La victoria de Lula, por Teodoro Petkoff
Es imposible no comentar el triunfo de Dilma Rousseff en Brasil. Es el justo reconocimiento a los ocho años del buen gobierno de Lula y de su partido, el PT. A pesar de su a veces errática política exterior y de los escándalos de corrupción que mancharon su gestión, el legado de Lula permite hablar de una era con su nombre: la era Lula. O filho do Brasil demostró la estatura de un estadista. La formidable muestra de sentido común y de realismo que significó mantener, prácticamente sin variaciones, la política macroeconómica que heredó de su antecesor, Fernando Henrique Cardoso y de su ministro de Hacienda, casualmente el contendor de Dilma, José Serra, fue, en sí mismo, un logro formidable.
Reveló que Lula nunca fue uno de esos tipos sectarios, de visión estrecha, de esos que conciben el gobierno como la negación de todo lo que se hiciera antes de ellos, sino un hombre de amplitud de miras, que supo calibrar bien cuánto dependía el éxito de su gobierno de una estabilidad económica que le diera sustentabilidad al resto de sus políticas, en especial a la social. Lula no hizo olas en política macroeconómica. Dejó que lo que iba bien, siguiera bien.
Pero esto fue acompañado de una política de extraordinario alcance, que permitió a 30 millones de sus compatriotas abandonar la pobreza y que la clase media brasileña llegara a ser la mitad de la población del país, lo cual contribuye, en circunstancias de un boom económico como el vivido por Brasil, a una notable estabilidad social y a un elevado nivel de gobernabilidad. La era de Lula vio a Brasil situarse como una de las cuatro potencias emergentes del planeta. La única, junto con India, verdaderamente democrática. Brasil ha conocido dieciséis años consecutivos de estabilidad no sólo política sino económica.

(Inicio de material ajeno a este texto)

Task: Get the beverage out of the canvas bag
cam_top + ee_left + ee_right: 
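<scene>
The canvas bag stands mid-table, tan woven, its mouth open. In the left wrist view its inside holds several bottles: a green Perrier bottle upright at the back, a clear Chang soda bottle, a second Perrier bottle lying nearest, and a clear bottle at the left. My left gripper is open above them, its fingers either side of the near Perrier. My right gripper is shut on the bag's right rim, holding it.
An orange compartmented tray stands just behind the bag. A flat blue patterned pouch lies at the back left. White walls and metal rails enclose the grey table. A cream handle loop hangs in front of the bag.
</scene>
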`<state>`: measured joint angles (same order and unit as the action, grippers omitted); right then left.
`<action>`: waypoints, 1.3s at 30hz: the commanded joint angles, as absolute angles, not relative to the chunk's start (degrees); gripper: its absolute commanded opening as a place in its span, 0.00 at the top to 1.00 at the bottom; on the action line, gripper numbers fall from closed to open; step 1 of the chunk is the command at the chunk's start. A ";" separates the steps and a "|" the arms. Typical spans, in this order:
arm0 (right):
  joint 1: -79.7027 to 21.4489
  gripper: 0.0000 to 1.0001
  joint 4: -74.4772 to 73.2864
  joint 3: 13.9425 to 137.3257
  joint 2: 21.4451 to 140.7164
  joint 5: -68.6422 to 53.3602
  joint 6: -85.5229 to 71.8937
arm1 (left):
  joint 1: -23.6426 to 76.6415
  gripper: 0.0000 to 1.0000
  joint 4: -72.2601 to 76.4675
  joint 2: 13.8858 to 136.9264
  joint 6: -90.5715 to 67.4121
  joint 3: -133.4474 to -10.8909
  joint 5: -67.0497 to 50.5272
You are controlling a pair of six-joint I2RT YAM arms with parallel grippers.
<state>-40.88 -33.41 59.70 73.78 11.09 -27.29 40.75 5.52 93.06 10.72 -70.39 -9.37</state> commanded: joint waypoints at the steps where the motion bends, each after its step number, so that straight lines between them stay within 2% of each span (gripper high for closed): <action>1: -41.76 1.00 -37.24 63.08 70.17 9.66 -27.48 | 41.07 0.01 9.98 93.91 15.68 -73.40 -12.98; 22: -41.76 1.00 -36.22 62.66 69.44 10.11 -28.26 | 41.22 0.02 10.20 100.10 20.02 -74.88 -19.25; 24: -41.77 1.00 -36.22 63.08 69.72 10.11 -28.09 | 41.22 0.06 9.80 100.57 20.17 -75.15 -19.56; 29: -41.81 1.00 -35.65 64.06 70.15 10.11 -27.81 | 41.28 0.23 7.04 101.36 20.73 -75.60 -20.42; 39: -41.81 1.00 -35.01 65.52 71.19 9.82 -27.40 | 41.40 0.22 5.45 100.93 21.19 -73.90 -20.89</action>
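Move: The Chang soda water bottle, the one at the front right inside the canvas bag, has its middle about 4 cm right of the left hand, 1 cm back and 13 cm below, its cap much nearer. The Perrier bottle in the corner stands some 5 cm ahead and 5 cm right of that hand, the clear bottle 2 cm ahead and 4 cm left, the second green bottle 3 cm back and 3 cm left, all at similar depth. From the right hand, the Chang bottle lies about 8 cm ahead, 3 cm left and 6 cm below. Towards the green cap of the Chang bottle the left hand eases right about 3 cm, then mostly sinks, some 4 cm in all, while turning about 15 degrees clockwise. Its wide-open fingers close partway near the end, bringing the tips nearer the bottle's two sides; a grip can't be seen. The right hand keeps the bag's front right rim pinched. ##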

Los ocho de Cardoso y los ocho de Lula, han sido años de sostenido crecimiento económico, a tasas bien por encima de la tasa de incremento poblacional, lo cual significa crecimiento real de la producción y del ingreso per capita. En estas condiciones, los programas sociales no eran mero asistencialismo o caridad de Estado sino el indispensable complemento, en un país de pobres, de una política económica que lo requiere, para romper el nefasto círculo vicioso de la pobreza. Bien seguramente Dilma seguirá la senda trazada por el hombre a quien le debe la presidencia.
En el lado flaco de la gestión de Lula habría que apuntar una política exterior no siempre asertiva y en la cual en ocasiones se percibía en el Presidente la condición de gestor de los intereses cuasi-imperiales de su poderoso país. Particularmente infortunada fue su insensibilidad ante el tema de los presos políticos cubanos y su infeliz comparación del fallecido Orlando Tamayo con los delincuentes comunes de Brasil. En relación con nosotros, Dilma probablemente mantendrá las ambigüedades de Lula, pero quizás sin el ingenio de éste, que le permitía a veces burlarse de Chávez y a veces pasarle la mano. Un mercado de siete mil millones de dólares no es como para hacerle ascos a esta dudosa «democracia» venezolana, los actos de cuyo Presidente serían absolutamente intolerables en Brasil pero bien le valen a la burguesía brasileña y a su gobierno una misa. Que siga yendo bien Brasil, pues, porque es lo mejor no sólo para ellos sino para toda América Latina.